■ **What is required**: Write out the whole listing. Leave out nothing.

■ **Given material**:
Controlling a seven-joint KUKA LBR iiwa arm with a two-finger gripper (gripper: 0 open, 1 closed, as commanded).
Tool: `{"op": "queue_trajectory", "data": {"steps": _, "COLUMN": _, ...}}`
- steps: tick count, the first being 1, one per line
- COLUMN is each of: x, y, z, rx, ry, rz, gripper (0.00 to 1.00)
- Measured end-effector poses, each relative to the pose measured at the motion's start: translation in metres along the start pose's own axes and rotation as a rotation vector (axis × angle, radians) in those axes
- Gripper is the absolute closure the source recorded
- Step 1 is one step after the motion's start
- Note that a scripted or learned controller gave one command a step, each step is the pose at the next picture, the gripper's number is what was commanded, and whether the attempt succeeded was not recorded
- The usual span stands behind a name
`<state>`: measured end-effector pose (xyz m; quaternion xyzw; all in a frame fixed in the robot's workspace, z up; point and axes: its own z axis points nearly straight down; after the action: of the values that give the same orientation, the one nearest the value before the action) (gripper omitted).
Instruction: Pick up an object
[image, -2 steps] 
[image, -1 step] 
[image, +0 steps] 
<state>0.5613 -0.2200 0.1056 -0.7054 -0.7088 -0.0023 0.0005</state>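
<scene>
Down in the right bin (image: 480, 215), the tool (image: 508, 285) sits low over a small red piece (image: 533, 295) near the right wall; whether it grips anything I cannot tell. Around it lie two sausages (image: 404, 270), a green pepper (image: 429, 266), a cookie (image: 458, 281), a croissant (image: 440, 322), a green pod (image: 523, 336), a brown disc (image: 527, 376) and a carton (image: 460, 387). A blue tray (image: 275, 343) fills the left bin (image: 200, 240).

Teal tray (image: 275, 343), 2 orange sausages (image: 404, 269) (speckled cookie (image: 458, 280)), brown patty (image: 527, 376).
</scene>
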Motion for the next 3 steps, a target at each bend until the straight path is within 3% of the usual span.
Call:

■ **Your solution**:
Controlling a seven-joint KUKA LBR iiwa arm with a two-finger gripper (gripper: 0 open, 1 closed, as commanded).
Tool: `{"op": "queue_trajectory", "data": {"steps": _, "COLUMN": _, ...}}`
- steps: tick count, the first being 1, one per line
- COLUMN is each of: x, y, z, rx, ry, rz, gripper (0.00 to 1.00)
- Measured end-effector poses, each relative to the pose measured at the motion's start: translation in metres along the start pose's own axes and rotation as a rotation vector (axis × angle, radians) in those axes
- Gripper is the absolute closure the source recorded
- Step 1 is one step after the motion's start
- Note that a scripted or learned controller gave one command a step, each step is the pose at the next picture, the gripper's number is what was commanded, and whether the attempt succeeded was not recorded
- The usual span stands behind a name
`<state>`: measured end-effector pose (xyz m; quaternion xyzw; all in a frame fixed in the robot's workspace, z up; point and axes: its own z axis points nearly straight down; after the action: of the values that give the same orientation, the one nearest the value before the action) (gripper omitted).
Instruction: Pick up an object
[image, -2 steps] 
[image, -1 step] 
[image, +0 steps] 
<state>0.5613 -0.2200 0.1056 -0.7054 -0.7088 -0.0023 0.0005</state>
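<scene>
Down in the right bin (image: 480, 215), the tool (image: 508, 285) sits low over a small red piece (image: 533, 295) near the right wall; whether it grips anything I cannot tell. Around it lie two sausages (image: 404, 270), a green pepper (image: 429, 266), a cookie (image: 458, 281), a croissant (image: 440, 322), a green pod (image: 523, 336), a brown disc (image: 527, 376) and a carton (image: 460, 387). A blue tray (image: 275, 343) fills the left bin (image: 200, 240).

Teal tray (image: 275, 343), 2 orange sausages (image: 404, 269) (speckled cookie (image: 458, 280)), brown patty (image: 527, 376).
</scene>
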Motion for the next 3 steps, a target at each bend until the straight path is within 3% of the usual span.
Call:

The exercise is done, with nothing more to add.